**Data in this exercise:**
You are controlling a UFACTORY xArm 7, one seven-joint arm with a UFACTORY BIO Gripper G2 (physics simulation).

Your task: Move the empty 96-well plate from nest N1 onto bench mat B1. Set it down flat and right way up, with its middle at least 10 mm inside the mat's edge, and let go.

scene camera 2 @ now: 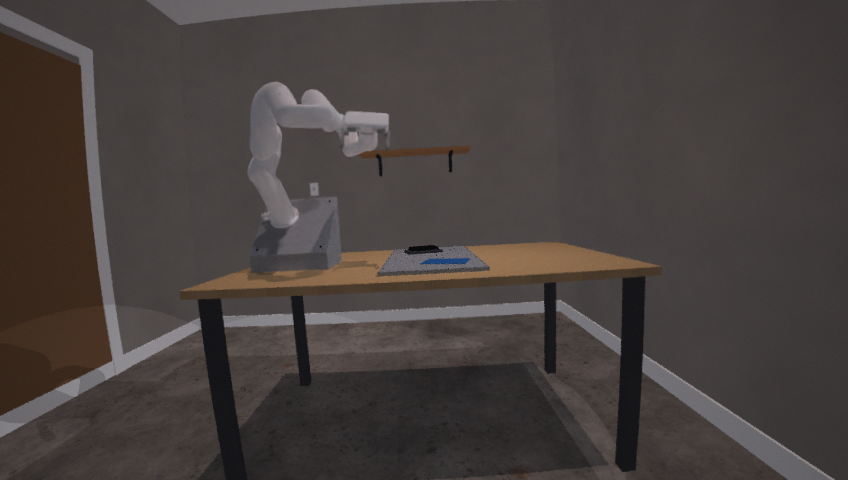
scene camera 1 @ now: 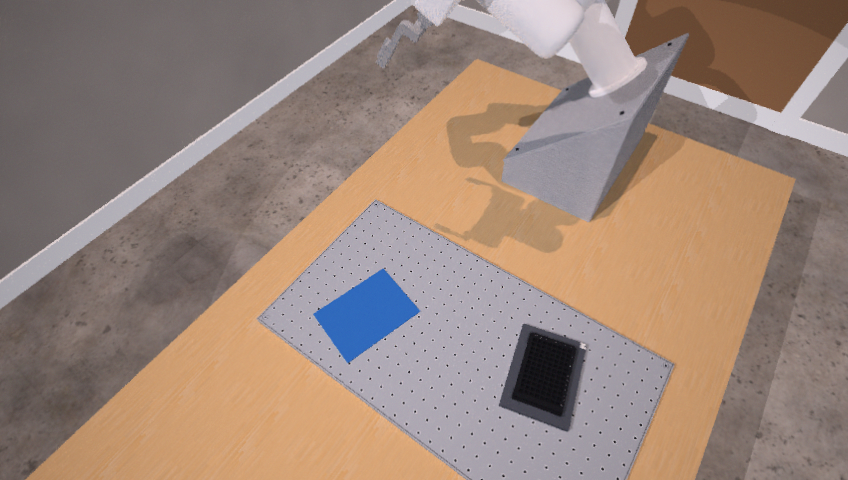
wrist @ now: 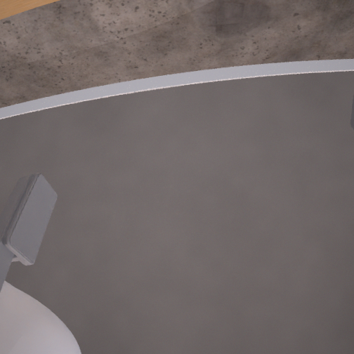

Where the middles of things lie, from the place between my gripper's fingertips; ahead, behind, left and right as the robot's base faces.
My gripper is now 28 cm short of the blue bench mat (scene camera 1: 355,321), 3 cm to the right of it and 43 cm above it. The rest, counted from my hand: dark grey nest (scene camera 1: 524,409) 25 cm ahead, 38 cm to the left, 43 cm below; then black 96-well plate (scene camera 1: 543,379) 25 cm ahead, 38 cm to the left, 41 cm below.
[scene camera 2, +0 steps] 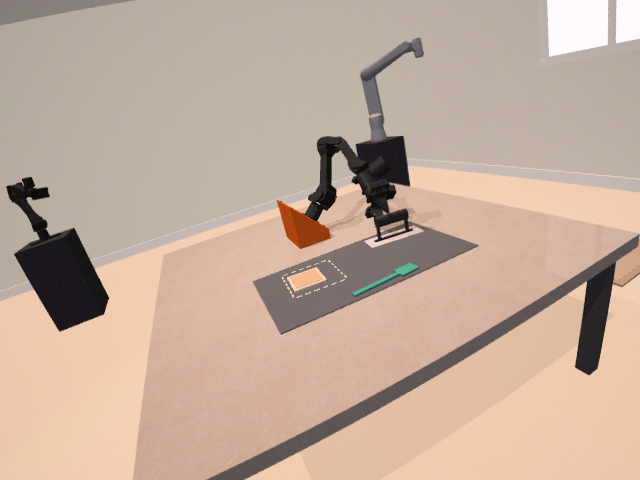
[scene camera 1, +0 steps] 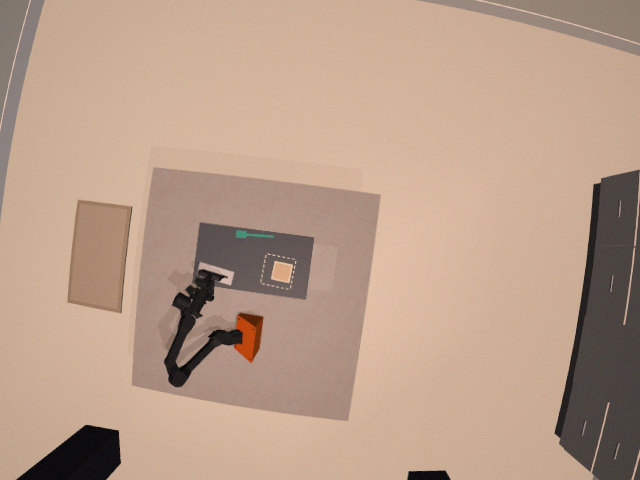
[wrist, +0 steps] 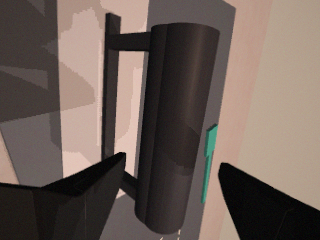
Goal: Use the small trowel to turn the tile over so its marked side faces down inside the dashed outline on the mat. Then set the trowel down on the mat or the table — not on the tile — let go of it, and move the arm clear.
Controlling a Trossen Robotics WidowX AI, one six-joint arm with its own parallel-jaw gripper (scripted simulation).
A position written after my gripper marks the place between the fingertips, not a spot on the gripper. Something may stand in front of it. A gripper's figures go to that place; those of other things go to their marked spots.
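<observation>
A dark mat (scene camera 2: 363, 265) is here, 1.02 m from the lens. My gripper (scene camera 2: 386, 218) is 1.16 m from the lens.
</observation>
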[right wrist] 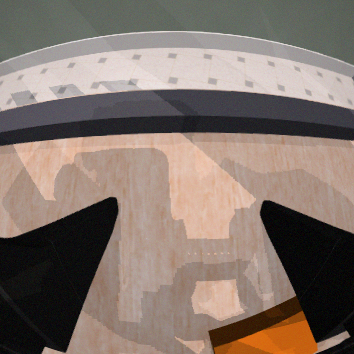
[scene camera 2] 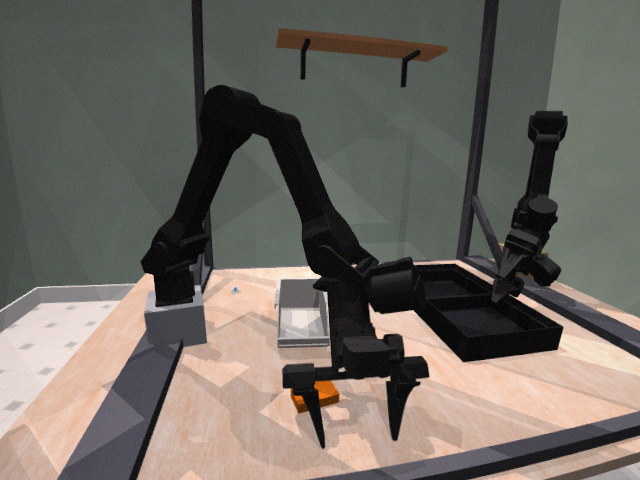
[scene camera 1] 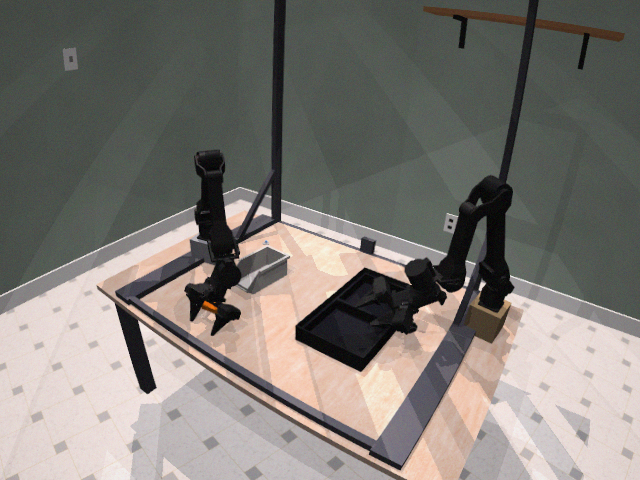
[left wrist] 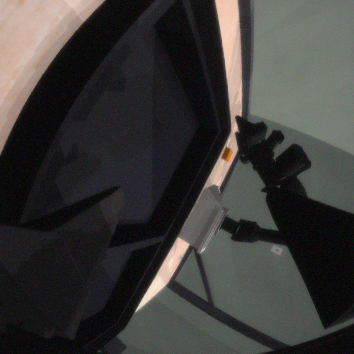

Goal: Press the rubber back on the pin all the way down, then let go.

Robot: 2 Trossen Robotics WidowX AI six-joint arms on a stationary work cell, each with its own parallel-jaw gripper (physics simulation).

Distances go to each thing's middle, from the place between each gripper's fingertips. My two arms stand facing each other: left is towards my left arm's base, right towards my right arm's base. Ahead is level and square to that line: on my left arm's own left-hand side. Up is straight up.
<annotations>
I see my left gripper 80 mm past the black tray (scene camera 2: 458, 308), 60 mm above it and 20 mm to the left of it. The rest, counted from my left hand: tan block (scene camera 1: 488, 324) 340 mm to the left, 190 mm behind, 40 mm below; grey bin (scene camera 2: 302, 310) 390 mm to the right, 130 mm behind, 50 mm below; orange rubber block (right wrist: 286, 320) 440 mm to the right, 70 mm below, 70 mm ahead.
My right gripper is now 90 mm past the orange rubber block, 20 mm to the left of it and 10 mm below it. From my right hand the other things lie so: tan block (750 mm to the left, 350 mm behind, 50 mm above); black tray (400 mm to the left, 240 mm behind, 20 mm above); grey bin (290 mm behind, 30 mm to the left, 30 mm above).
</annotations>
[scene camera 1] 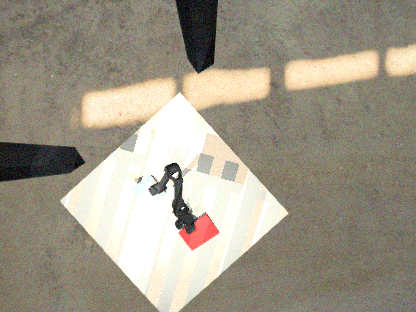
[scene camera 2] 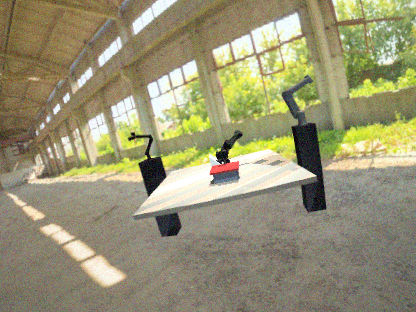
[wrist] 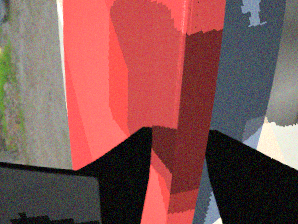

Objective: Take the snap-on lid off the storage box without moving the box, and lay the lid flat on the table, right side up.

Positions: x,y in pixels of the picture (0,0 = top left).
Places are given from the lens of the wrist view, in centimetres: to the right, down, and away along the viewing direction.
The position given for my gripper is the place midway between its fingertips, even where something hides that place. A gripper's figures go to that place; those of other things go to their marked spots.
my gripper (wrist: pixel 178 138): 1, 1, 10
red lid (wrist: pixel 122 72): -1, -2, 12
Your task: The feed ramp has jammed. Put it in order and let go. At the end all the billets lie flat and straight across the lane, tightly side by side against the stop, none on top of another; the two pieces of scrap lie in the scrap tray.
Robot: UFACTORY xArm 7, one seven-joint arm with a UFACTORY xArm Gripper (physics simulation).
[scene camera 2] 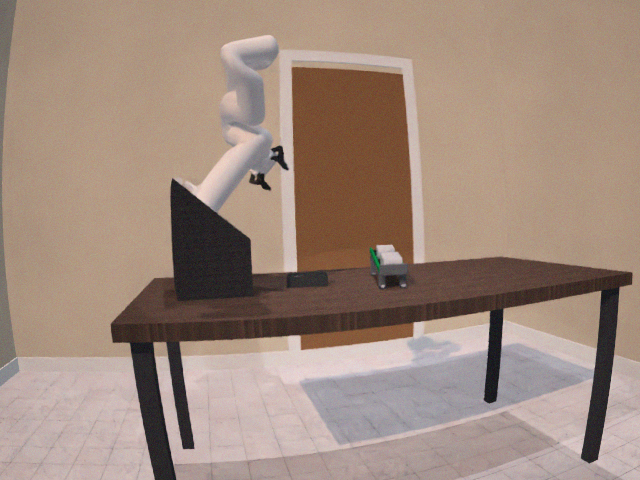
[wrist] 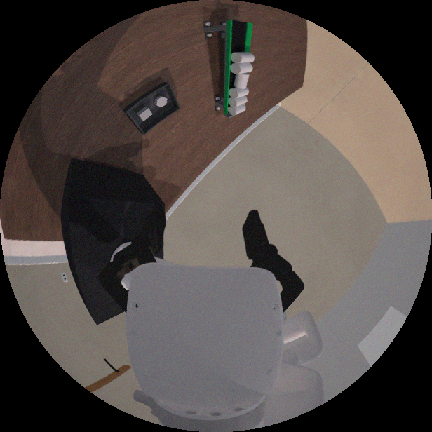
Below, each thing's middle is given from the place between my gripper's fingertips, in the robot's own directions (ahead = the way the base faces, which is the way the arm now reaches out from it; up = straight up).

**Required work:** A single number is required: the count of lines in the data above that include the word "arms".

**Problem solution:** 2